_WHAT YOU ARE ASKED TO DO_
The pictures stay out; everything else in the entries below must be returned exactly.

──────── DATA

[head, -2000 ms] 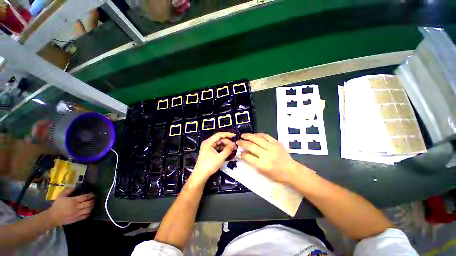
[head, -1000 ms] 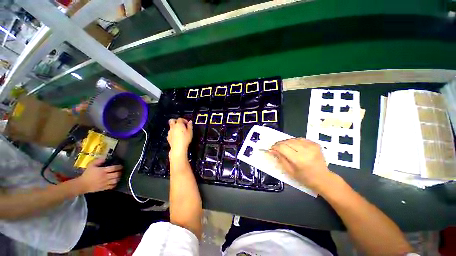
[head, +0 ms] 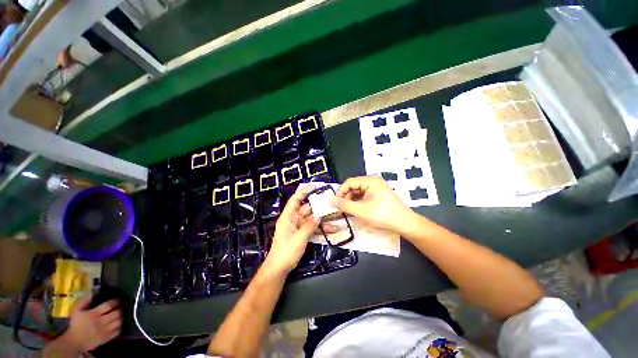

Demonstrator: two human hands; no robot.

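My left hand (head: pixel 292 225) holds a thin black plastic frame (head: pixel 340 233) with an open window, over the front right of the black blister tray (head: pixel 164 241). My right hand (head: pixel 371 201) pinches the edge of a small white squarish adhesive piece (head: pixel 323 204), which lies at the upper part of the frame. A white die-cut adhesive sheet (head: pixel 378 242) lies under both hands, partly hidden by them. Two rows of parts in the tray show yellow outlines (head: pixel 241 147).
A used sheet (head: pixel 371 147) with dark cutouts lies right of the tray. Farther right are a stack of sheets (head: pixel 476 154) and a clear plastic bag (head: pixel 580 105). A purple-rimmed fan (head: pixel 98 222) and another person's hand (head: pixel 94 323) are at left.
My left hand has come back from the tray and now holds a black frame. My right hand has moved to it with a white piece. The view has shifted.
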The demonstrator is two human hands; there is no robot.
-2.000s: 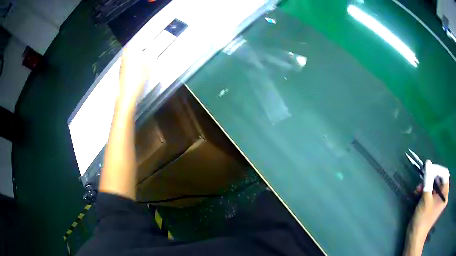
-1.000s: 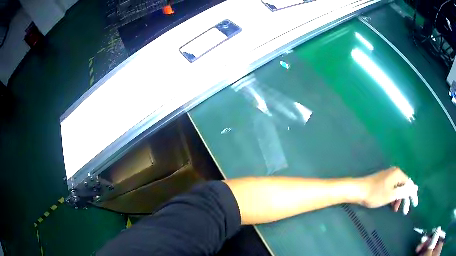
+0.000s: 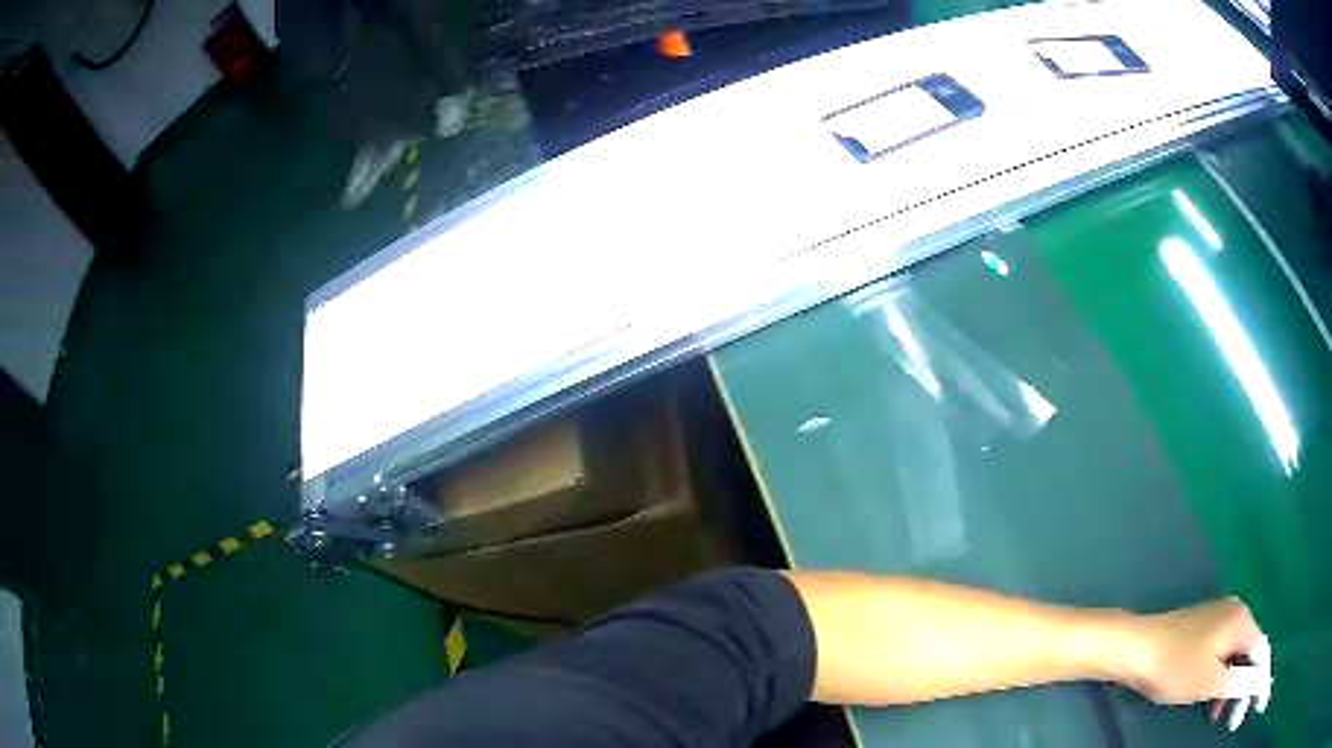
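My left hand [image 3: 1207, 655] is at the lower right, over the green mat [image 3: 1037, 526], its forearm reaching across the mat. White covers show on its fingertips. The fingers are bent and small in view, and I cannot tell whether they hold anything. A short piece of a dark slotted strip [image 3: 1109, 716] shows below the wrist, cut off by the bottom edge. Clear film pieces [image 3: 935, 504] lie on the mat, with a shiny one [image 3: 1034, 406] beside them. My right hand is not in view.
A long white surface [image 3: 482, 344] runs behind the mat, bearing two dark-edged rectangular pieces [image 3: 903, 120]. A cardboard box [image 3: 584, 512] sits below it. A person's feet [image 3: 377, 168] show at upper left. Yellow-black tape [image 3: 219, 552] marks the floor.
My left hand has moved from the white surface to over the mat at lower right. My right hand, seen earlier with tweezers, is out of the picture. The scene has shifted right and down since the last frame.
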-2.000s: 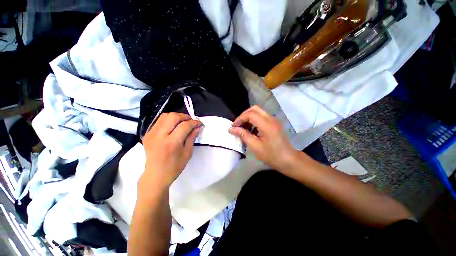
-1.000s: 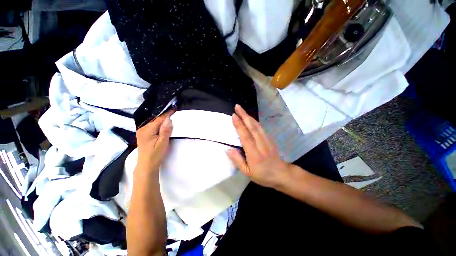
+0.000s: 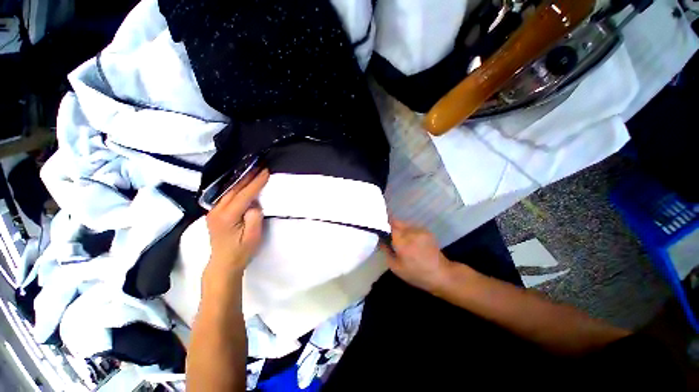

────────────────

_EXPECTED ANSWER_
[head, -2000 ms] 
[head, -1000 ms] 
[head, +0 ms] 

Demonstrator: two human hands; no robot.

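My left hand (head: pixel 292 225) holds a thin black plastic frame (head: pixel 340 233) with an open window, over the front right of the black blister tray (head: pixel 164 241). My right hand (head: pixel 371 201) pinches the edge of a small white squarish adhesive piece (head: pixel 323 204), which lies at the upper part of the frame. A white die-cut adhesive sheet (head: pixel 378 242) lies under both hands, partly hidden by them. Two rows of parts in the tray show yellow outlines (head: pixel 241 147).
A used sheet (head: pixel 371 147) with dark cutouts lies right of the tray. Farther right are a stack of sheets (head: pixel 476 154) and a clear plastic bag (head: pixel 580 105). A purple-rimmed fan (head: pixel 98 222) and another person's hand (head: pixel 94 323) are at left.
My left hand has come back from the tray and now holds a black frame. My right hand has moved to it with a white piece. The view has shifted.
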The demonstrator is two human hands; there is no robot.
-2.000s: 
-1.000s: 
+0.000s: 
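My left hand [image 3: 1207, 655] is at the lower right, over the green mat [image 3: 1037, 526], its forearm reaching across the mat. White covers show on its fingertips. The fingers are bent and small in view, and I cannot tell whether they hold anything. A short piece of a dark slotted strip [image 3: 1109, 716] shows below the wrist, cut off by the bottom edge. Clear film pieces [image 3: 935, 504] lie on the mat, with a shiny one [image 3: 1034, 406] beside them. My right hand is not in view.
A long white surface [image 3: 482, 344] runs behind the mat, bearing two dark-edged rectangular pieces [image 3: 903, 120]. A cardboard box [image 3: 584, 512] sits below it. A person's feet [image 3: 377, 168] show at upper left. Yellow-black tape [image 3: 219, 552] marks the floor.
My left hand has moved from the white surface to over the mat at lower right. My right hand, seen earlier with tweezers, is out of the picture. The scene has shifted right and down since the last frame.
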-2.000s: 
-1.000s: 
+0.000s: 

No part of the exercise is left unanswered.